EXERCISE INSTRUCTIONS:
From start to end of the material below, restate each line exactly.

RECORDED DATA:
>>
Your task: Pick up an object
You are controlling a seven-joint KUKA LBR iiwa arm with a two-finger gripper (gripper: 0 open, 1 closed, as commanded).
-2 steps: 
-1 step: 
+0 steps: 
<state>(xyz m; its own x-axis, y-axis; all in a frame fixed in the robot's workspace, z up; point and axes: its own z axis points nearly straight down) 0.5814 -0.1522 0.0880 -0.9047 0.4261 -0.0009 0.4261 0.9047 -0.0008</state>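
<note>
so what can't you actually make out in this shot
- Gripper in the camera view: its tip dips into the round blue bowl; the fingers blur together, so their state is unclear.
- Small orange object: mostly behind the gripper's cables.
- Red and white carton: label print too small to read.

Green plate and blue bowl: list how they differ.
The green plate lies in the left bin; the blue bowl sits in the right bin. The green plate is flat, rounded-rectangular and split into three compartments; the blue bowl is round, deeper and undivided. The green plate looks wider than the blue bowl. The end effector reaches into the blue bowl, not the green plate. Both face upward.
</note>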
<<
RESULT FOR THIS TASK:
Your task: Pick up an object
You are controlling a seven-joint KUKA LBR iiwa arm with a two-finger gripper (gripper: 0 open, 1 closed, as commanded).
-2 steps: 
-1 step: 
+0 steps: 
<state>(xyz m; its own x-axis, y-axis; all in a frame fixed in the robot's workspace, z up; point and axes: its own z axis points nearly straight down) 0.5814 -0.1522 0.0880 -0.9047 0.4261 -0.0009 0.4261 0.9047 -0.0008</state>
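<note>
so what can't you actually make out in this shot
- Gripper in the camera view: its tip dips into the round blue bowl; the fingers blur together, so their state is unclear.
- Small orange object: mostly behind the gripper's cables.
- Red and white carton: label print too small to read.

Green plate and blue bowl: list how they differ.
The green plate lies in the left bin; the blue bowl sits in the right bin. The green plate is flat, rounded-rectangular and split into three compartments; the blue bowl is round, deeper and undivided. The green plate looks wider than the blue bowl. The end effector reaches into the blue bowl, not the green plate. Both face upward.
</note>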

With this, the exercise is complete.